# Armington Lake - Austinburg, Ohio



## kayak1979 (Jul 13, 2014)

.


----------



## Willyfield (Apr 1, 2007)

kayak1979 said:


> Does anyone know if there is any access to fish this lake that is just below the Grand River? I was scouting Google maps and ran across it a few months ago but can't find any information regarding it on here, all the posts for armington are a pond in cvnp.


I googled it and it says it is private:
*Details for Armington Lake*
Species Caught Here: None
Access: Private Property

You could go to New Lyme lake with your kayak. I fished it back when it first opened and we caught bass and bluegill. There are channels in there too. It was very picturesque.


----------



## bassman56 (May 22, 2005)

Yes, new Lyme is a nice small lake. I take my kayak there often and never see anybody else.


----------



## mtstringer (Jan 7, 2005)

I have some history on the Armington family. My brothers were part-time farmhands at the Armington farm in the late sixties, and my parents rented our home from the Armingtons. If interested, contact me via email listed under my profile.


----------



## Masterbaiter66 (Sep 3, 2016)

kayak1979 said:


> Does anyone know if there is any access to fish this lake that is just below the Grand River? I was scouting Google maps and ran across it a few months ago but can't find any information regarding it on here, all the posts for armington are a pond in cvnp.

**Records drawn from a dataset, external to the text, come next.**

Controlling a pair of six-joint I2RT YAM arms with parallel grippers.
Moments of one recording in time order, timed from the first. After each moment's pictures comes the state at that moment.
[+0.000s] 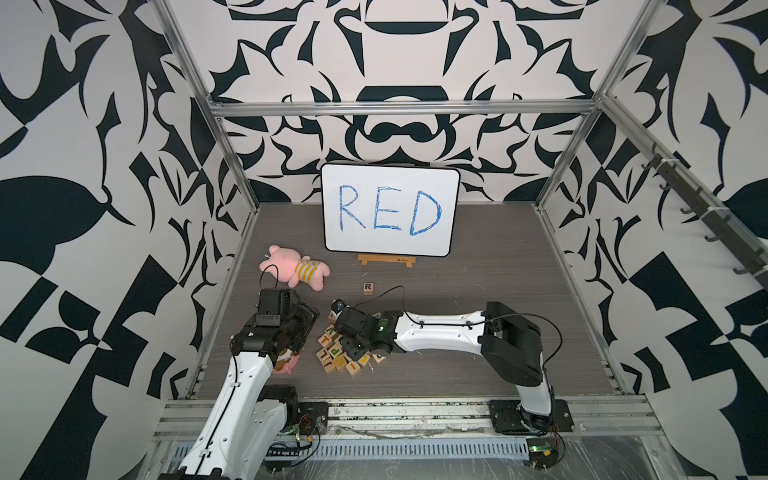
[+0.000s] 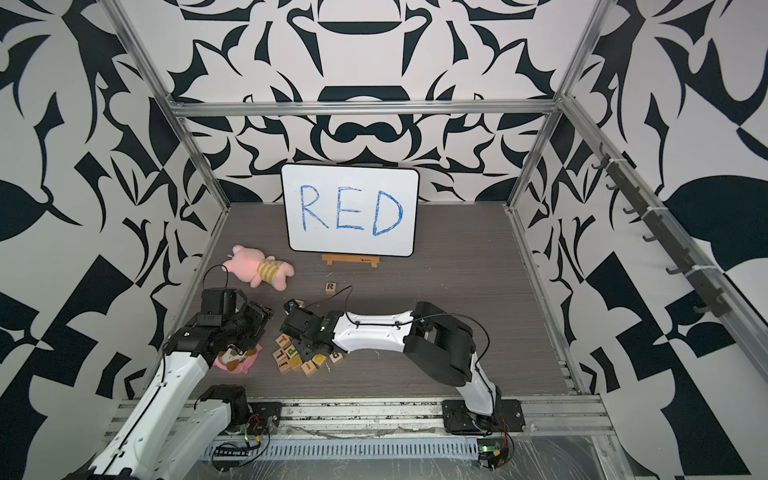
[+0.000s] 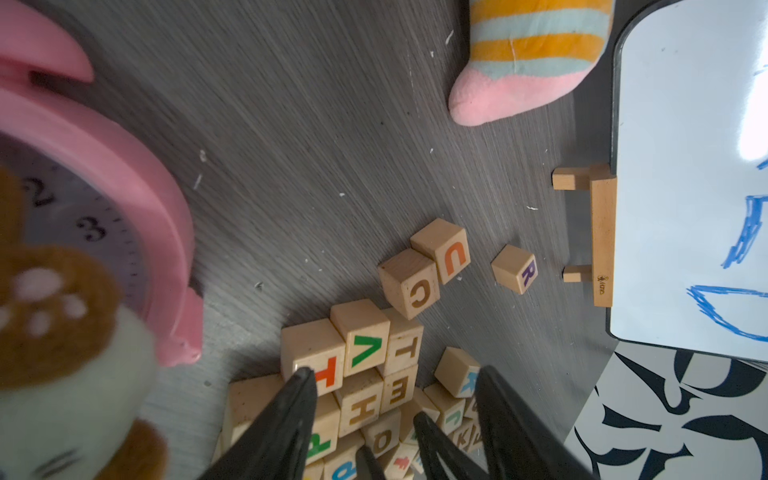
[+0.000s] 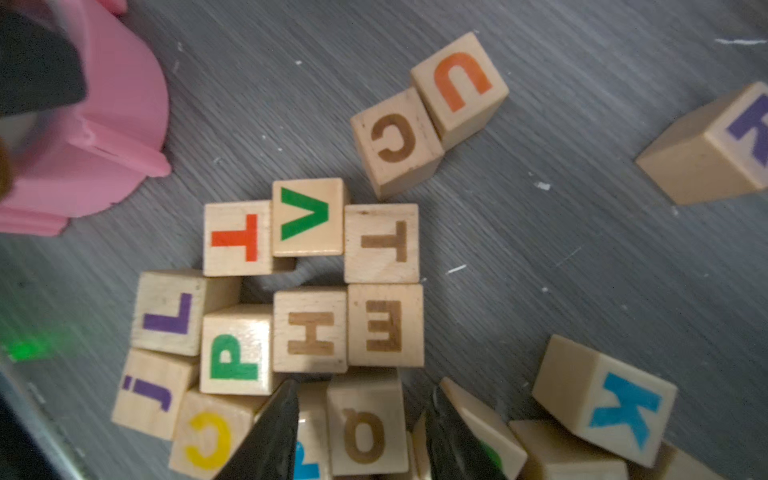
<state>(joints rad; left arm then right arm) -0.09 0.77 0.54 -0.73 0.20 -1.10 1.24 2.02 1.44 -0.46 0.18 0.44</state>
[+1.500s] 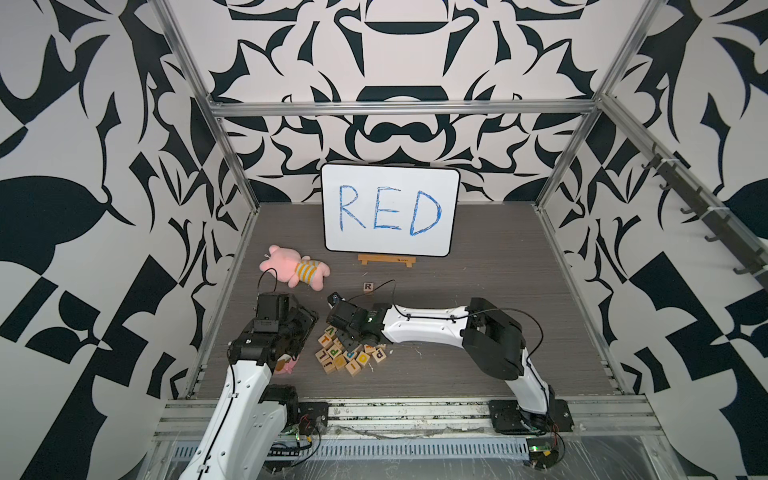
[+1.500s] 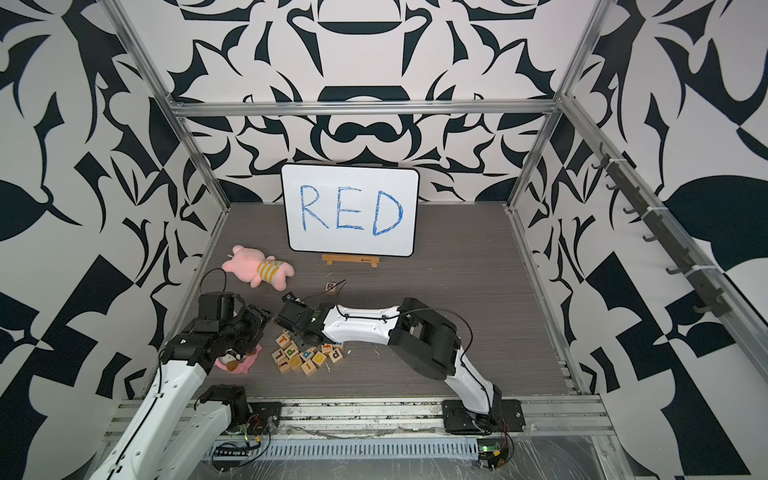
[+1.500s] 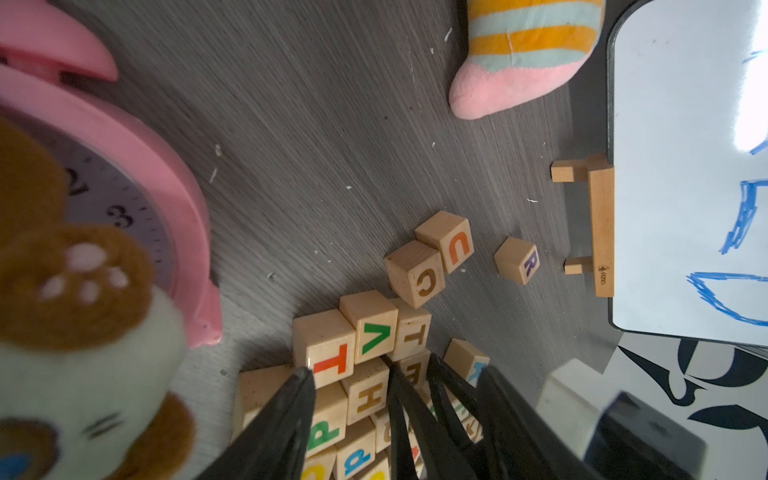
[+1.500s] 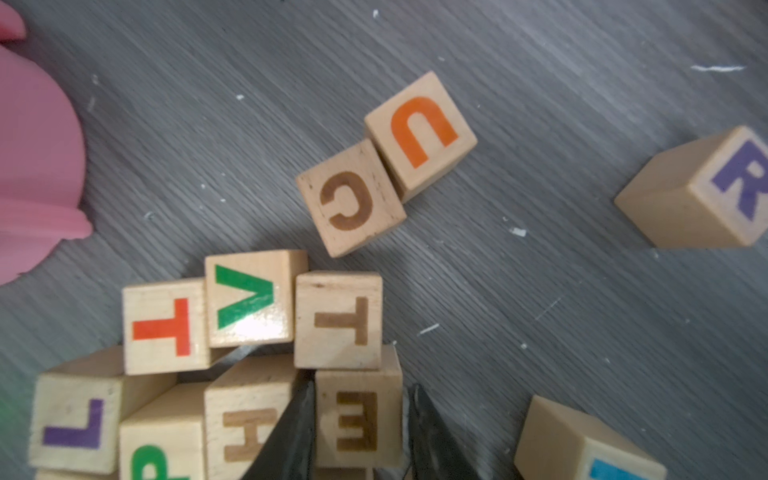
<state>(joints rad) -0.09 0.71 0.53 -0.77 0.19 -1.08 1.20 2.14 1.59 -0.53 0.21 0.44</state>
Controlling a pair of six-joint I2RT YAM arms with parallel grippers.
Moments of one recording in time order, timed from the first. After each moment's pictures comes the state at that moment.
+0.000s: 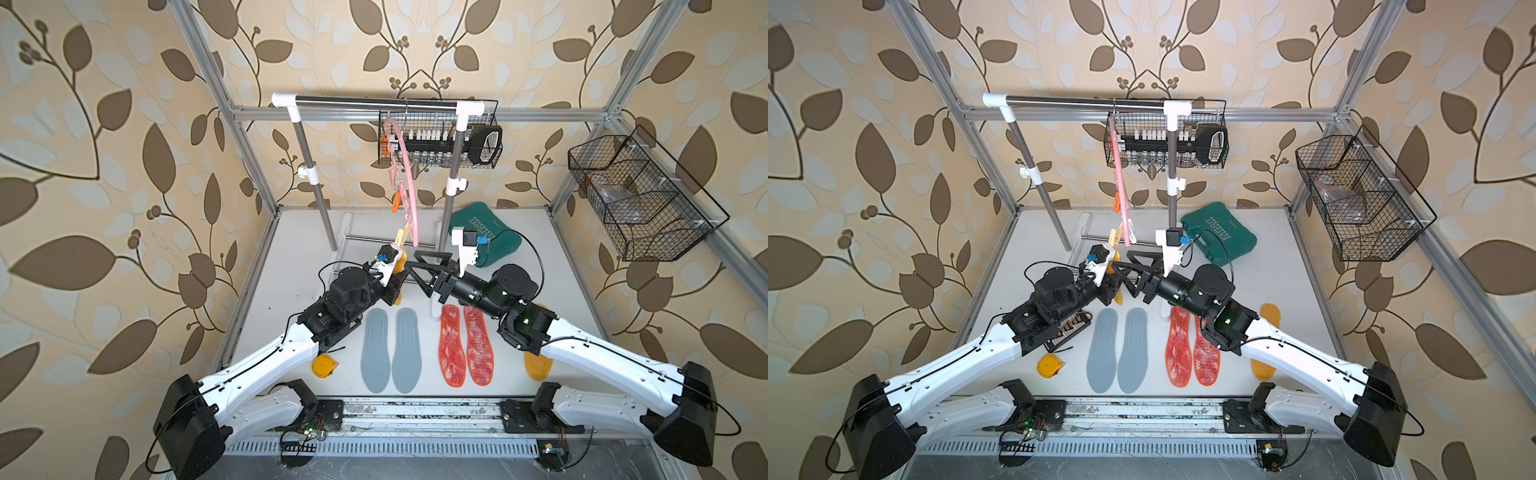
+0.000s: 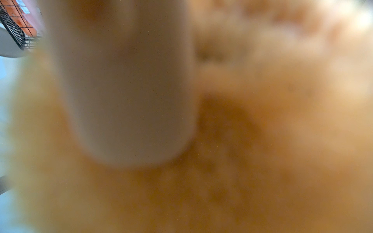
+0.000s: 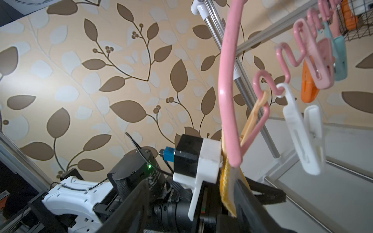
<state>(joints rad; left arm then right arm) -0.77 1.04 0.73 0.14 -0.01 0.04 0.88 1.15 0.89 0.45 -0.11 0.59</state>
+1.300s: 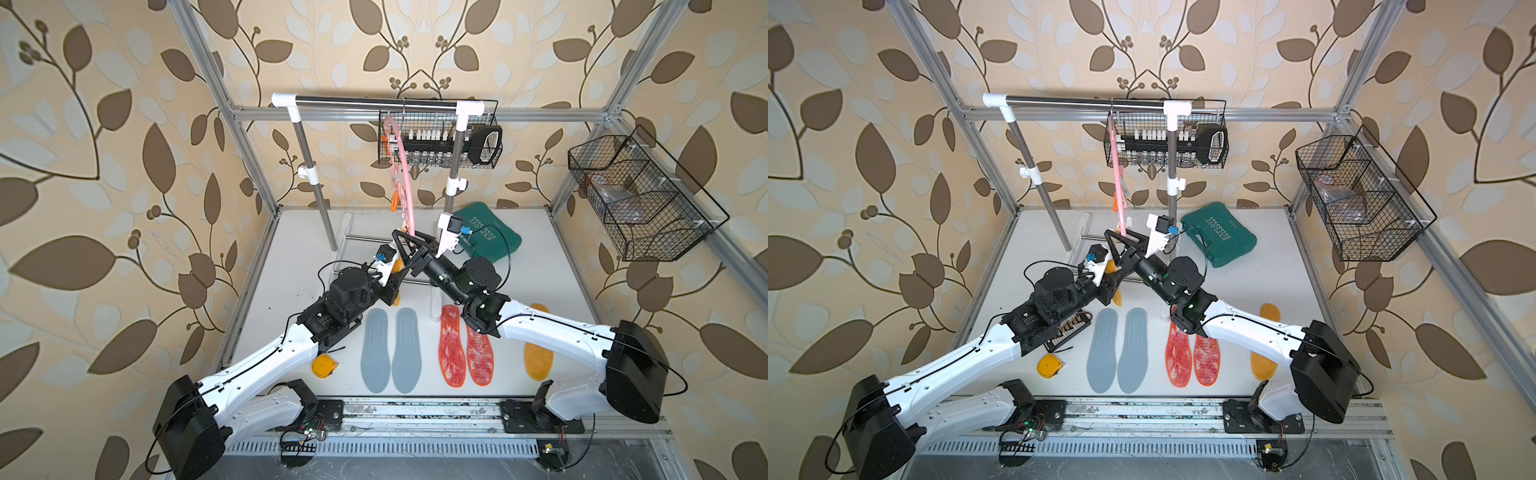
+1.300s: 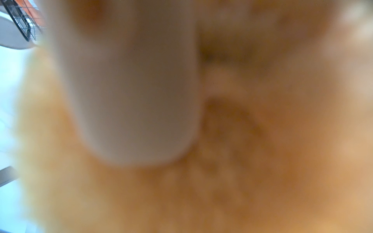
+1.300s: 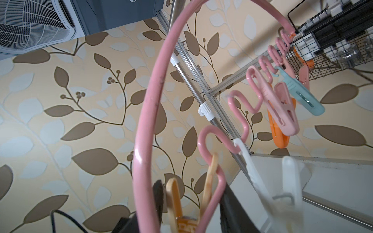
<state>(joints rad) -0.77 1.04 0.73 0.12 -0.04 0.02 0.87 1.45 0.97 0.79 0.10 0.64</state>
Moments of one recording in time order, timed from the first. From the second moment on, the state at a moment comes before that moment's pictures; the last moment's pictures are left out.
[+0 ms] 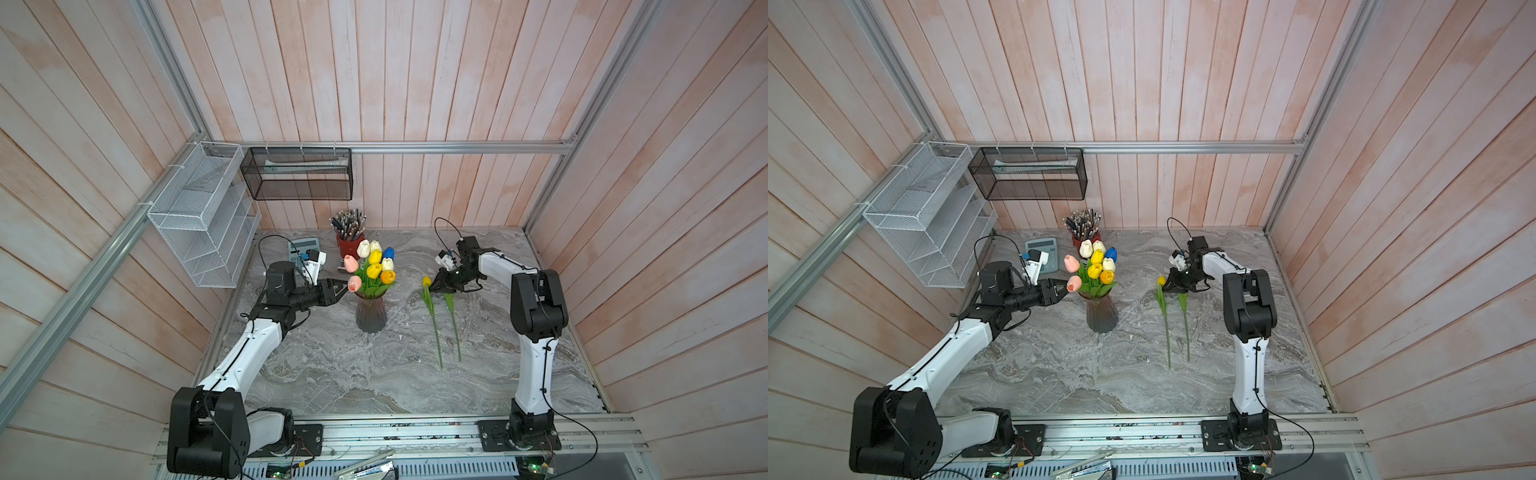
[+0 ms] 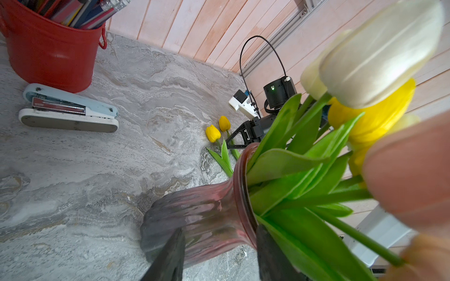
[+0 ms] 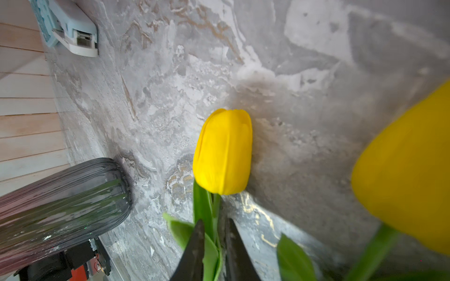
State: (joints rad) left arm -0.09 1.25 0.81 -0.06 0.81 -0.36; right arm 0.21 2.16 1.58 -0.73 -0.64 0.15
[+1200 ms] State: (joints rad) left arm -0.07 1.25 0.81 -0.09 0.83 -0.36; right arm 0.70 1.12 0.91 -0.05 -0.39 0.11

Do not waste your time at armington CVNP.


----------



## Masterbaiter66 (Sep 3, 2016)

kayak1979 said:


> Does anyone know if there is any access to fish this lake that is just below the Grand River? I was scouting Google maps and ran across it a few months ago but can't find any information regarding it on here, all the posts for armington are a pond in cvnp.


I have to tell you, every time I see a new post from you I think to myself " what the heck did he catch now?"


----------